Basílio foi ordenado diácono e sacerdote em Cesareia em 363, mas se retirou para o Ponto para evitar conflitos com o arcebispo Eusébio. Em 365, seu amigo Gregório de Nanzianzo retirou Basílio de seu retiro, e em 370, quando o arcebispo Eusébio morreu, deixando vaga a sede arcebispal, Basílio foi eleito para ocupá-la. Com a morte de Santo Anastácio, pouco depois, Basílio passou a ser o último defensor da ortodoxia no oriente, contra o arianismo, morrendo em 1 de janeiro de 379, aos 49 anos.

Dedicou as suas maiores energias a defender a doutrina da consustancialidade do Verbo, definida solenemente no Primeiro Concílio de Niceia (325).
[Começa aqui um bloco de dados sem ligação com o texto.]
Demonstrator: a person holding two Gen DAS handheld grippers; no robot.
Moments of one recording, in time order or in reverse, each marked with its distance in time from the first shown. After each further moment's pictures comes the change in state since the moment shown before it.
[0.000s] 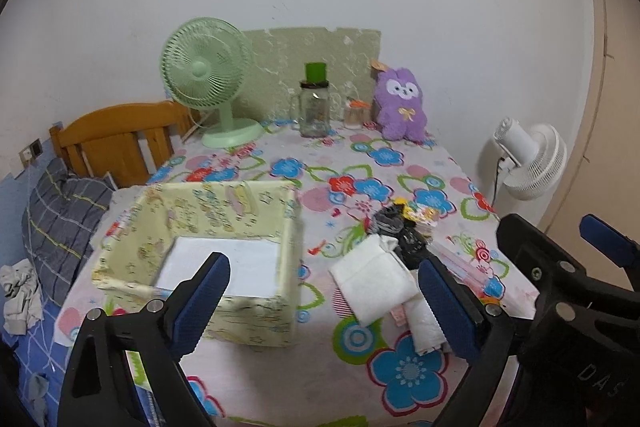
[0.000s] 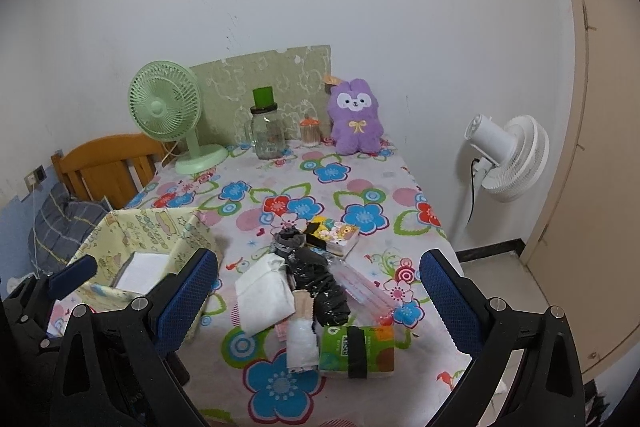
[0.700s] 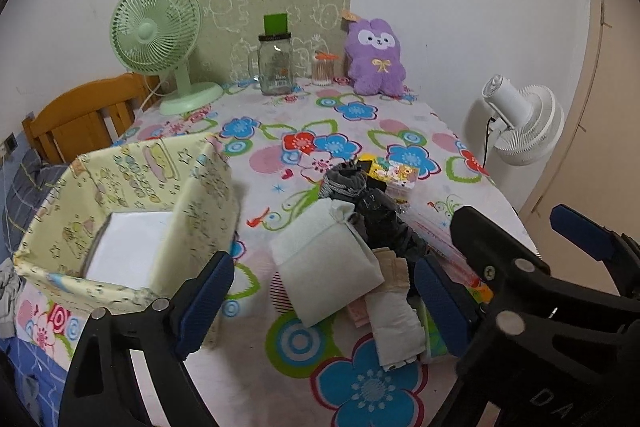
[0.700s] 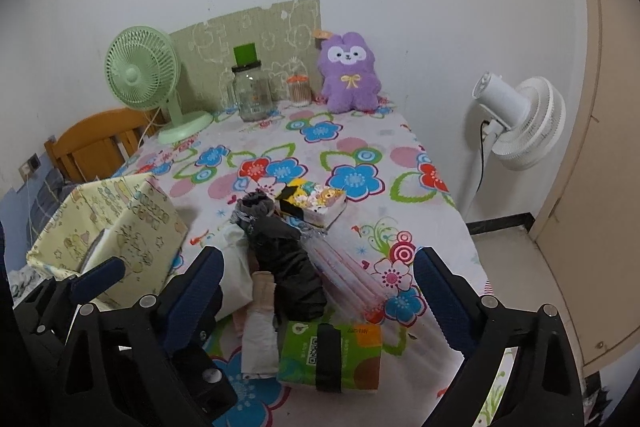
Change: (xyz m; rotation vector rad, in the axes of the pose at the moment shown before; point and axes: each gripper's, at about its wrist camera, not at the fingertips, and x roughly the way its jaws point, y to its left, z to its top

Por este motivo sofreu muitos ataques dirigidos pelos arianos e pelas autoridades imperiais, que queria, impor a doutrina de Ário. Junto com São Gregório de Nazianzo e São Gregório de Nissa, contribuiu de maneira decisiva na tarefa de precisão conceptual dos termos com os quais a Igreja viria a expor o dogma trinitário, preparando, desta maneira, o Primeiro Concílio de Constantinopla (381), que enunciou de forma definitiva a doutrina sobre a Santíssima Trindade.